- Assignment
Return exactly the span of lines in the following data that opens with the line containing "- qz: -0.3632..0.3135" and closes with the line containing "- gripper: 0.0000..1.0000". Include nothing else.

- Data extract
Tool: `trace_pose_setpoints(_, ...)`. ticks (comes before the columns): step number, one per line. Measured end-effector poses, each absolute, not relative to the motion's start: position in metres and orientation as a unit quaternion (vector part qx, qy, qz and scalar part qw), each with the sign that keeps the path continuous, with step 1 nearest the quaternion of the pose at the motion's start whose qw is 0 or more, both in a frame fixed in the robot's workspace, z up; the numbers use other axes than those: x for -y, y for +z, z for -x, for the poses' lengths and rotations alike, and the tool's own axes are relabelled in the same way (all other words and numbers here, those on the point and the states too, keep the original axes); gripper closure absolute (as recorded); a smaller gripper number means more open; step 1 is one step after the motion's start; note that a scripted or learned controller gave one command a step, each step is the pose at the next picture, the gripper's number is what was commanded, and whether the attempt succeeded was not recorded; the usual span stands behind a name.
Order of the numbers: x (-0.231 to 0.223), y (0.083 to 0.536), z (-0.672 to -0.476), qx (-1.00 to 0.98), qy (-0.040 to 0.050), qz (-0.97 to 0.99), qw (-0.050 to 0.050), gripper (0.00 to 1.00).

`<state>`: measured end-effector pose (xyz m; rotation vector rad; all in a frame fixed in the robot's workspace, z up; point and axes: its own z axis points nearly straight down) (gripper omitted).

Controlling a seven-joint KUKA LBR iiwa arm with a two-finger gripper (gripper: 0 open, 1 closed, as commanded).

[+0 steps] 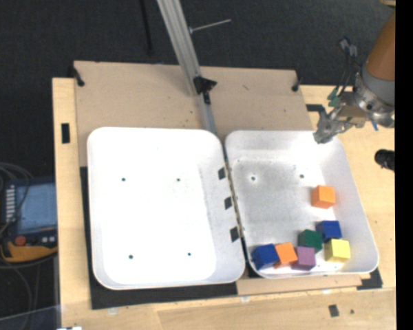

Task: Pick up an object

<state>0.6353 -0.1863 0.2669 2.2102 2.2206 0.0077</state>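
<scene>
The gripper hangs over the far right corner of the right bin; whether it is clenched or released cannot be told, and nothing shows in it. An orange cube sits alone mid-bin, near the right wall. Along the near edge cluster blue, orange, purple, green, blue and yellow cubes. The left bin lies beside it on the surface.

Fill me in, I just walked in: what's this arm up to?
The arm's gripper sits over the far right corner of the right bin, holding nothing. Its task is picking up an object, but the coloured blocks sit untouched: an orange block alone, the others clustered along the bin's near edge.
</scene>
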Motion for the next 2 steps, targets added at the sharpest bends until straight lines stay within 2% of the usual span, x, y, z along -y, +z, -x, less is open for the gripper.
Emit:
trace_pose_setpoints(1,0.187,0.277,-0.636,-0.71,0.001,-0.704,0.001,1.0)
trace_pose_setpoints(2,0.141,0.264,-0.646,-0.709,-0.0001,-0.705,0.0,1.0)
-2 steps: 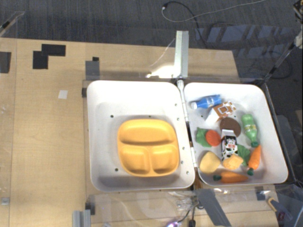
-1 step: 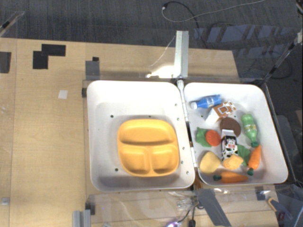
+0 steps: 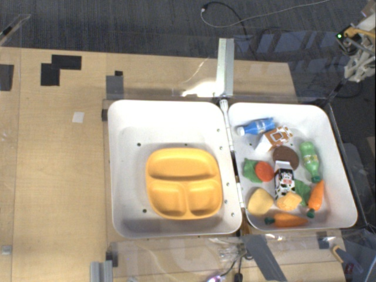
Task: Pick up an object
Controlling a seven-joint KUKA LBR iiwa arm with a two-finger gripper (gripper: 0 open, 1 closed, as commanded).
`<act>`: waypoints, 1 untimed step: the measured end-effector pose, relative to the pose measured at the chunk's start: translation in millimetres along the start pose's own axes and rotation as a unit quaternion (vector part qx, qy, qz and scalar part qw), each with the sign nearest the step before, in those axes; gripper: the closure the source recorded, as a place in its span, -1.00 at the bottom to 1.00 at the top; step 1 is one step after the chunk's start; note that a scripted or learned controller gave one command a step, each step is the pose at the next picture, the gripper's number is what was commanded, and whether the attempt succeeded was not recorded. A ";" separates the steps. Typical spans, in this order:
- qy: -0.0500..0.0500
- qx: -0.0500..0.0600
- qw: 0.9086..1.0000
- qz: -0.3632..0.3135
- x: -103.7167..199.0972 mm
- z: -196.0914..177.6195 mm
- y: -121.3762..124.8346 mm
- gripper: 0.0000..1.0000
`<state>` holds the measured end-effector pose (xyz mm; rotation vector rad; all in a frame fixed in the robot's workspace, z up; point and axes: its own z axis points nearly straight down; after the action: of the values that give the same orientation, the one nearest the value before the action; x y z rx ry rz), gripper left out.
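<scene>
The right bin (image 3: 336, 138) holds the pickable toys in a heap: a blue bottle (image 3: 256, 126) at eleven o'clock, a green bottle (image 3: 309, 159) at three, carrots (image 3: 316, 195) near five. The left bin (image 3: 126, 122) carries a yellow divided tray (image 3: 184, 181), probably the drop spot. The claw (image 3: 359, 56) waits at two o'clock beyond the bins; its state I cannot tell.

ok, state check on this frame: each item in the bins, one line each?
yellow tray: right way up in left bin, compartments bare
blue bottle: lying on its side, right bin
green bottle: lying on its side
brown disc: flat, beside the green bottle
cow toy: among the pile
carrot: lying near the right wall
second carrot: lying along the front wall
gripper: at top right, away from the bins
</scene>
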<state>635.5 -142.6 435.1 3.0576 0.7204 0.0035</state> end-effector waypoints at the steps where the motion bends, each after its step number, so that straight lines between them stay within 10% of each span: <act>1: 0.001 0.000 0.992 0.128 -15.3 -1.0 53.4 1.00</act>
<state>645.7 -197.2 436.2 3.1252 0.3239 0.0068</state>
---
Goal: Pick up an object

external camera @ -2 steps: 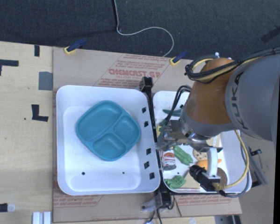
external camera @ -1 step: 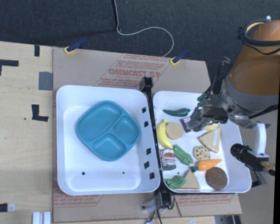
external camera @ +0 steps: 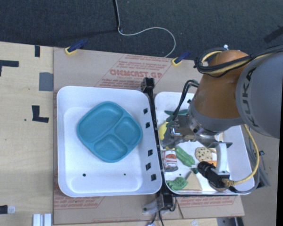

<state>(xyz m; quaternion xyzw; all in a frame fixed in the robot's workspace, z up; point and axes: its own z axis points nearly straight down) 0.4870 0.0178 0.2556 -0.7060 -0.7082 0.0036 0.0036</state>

- Result
- qz: -0.3632..0.3135
- x: -103.7167..199.0972 mm
- z: -196.0914..177.6195 mm
- y: -121.3762..124.8346 mm
- gripper: 0.0000..1.0000

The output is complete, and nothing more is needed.